Work to be completed
Nothing but an exact repeat of the data, with pictures removed, belongs in the answer.

Provided material section start

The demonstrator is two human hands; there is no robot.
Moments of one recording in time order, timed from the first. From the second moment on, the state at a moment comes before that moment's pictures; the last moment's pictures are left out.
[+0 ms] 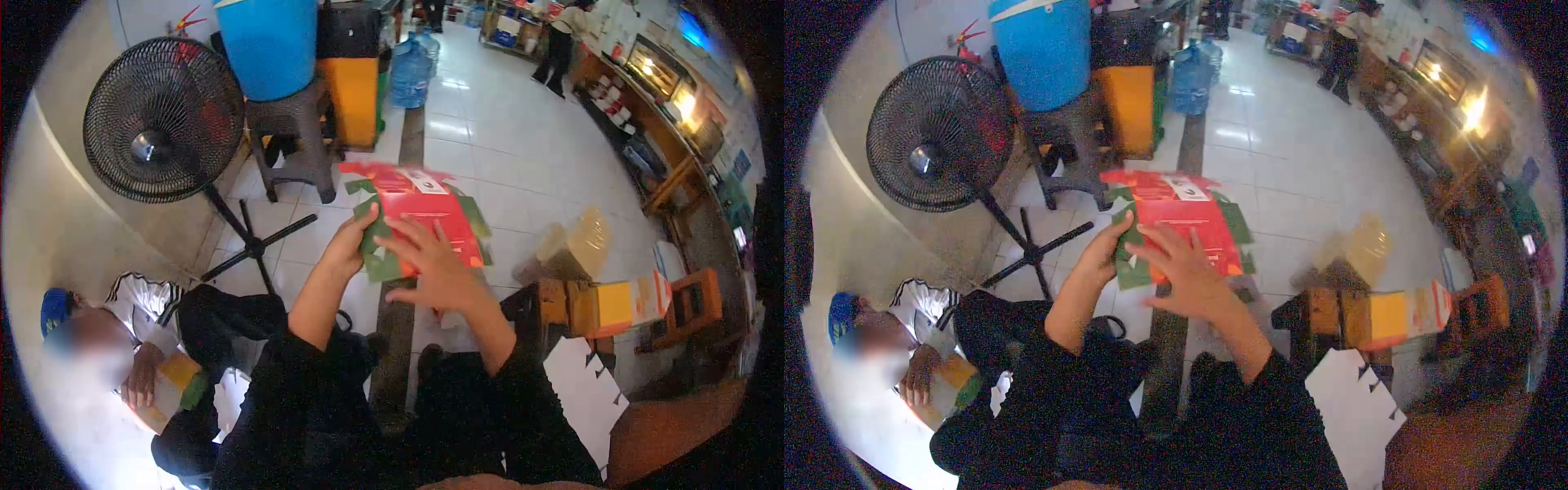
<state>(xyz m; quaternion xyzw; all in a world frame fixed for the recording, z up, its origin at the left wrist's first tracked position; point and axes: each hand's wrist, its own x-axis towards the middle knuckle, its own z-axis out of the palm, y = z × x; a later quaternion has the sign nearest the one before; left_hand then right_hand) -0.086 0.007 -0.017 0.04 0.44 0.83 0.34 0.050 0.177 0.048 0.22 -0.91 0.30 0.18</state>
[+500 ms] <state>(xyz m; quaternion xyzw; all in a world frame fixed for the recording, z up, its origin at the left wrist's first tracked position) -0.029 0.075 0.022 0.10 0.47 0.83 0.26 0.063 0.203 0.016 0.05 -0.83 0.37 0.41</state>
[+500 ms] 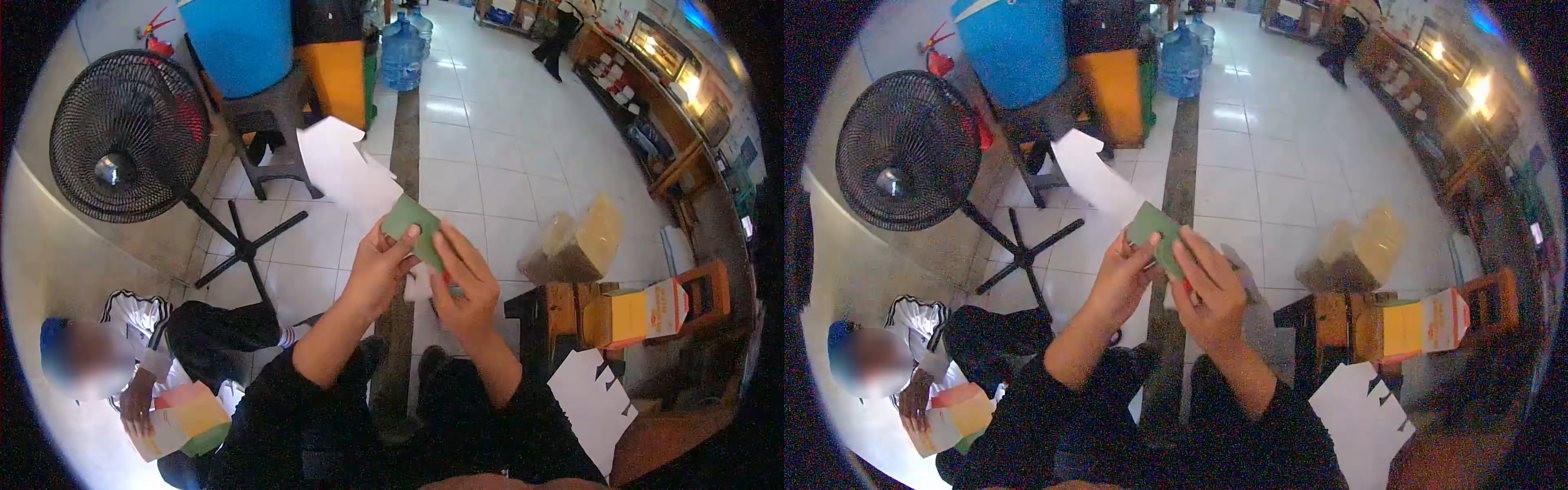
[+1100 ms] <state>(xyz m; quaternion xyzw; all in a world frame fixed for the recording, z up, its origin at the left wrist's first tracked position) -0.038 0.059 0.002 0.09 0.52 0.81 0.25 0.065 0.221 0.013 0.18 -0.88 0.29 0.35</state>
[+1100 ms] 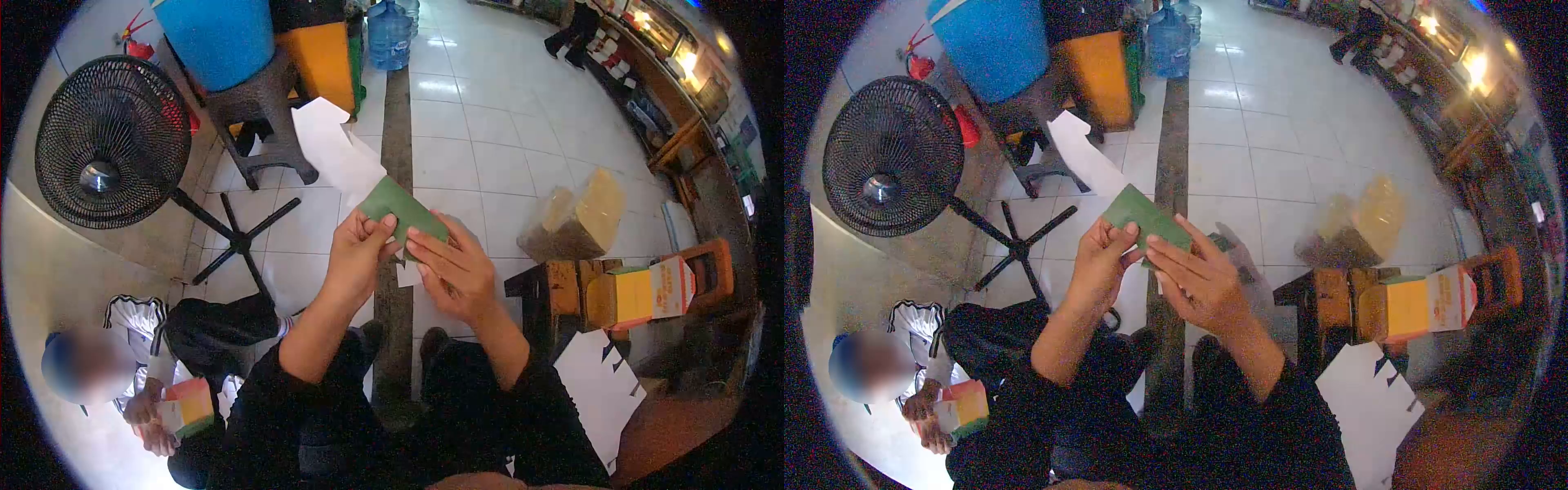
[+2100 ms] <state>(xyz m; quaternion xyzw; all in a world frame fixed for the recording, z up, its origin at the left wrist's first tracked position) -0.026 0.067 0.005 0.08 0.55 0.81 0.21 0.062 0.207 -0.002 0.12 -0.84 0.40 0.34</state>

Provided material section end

Solution for this task
The demonstrator is two human hands; there is no robot.
Moments of one recording in time order, timed from the first. From the second moment on, the state at a moment comes before that moment's pictures; the last moment's pictures are left out.
[+0 ms] 
<state>(xyz m; quaternion xyzw; all in a world frame fixed for the recording, z up, its origin at the left wrist's first tracked position; point and axes: each hand's wrist, its own x-axis towards the middle knuckle, its own z-axis out of the palm, y = z × x; a later quaternion has the sign nearest the one before; left_hand then right_hand) -0.086 0.007 -0.017 0.04 0.44 0.83 0.34 0.050 0.177 0.048 0.22 -0.91 0.30 0.18</state>
[+500 ms] <state>(xyz m; quaternion xyzw; all in a world frame fixed for the recording, z up, its origin at the left wrist's first tracked position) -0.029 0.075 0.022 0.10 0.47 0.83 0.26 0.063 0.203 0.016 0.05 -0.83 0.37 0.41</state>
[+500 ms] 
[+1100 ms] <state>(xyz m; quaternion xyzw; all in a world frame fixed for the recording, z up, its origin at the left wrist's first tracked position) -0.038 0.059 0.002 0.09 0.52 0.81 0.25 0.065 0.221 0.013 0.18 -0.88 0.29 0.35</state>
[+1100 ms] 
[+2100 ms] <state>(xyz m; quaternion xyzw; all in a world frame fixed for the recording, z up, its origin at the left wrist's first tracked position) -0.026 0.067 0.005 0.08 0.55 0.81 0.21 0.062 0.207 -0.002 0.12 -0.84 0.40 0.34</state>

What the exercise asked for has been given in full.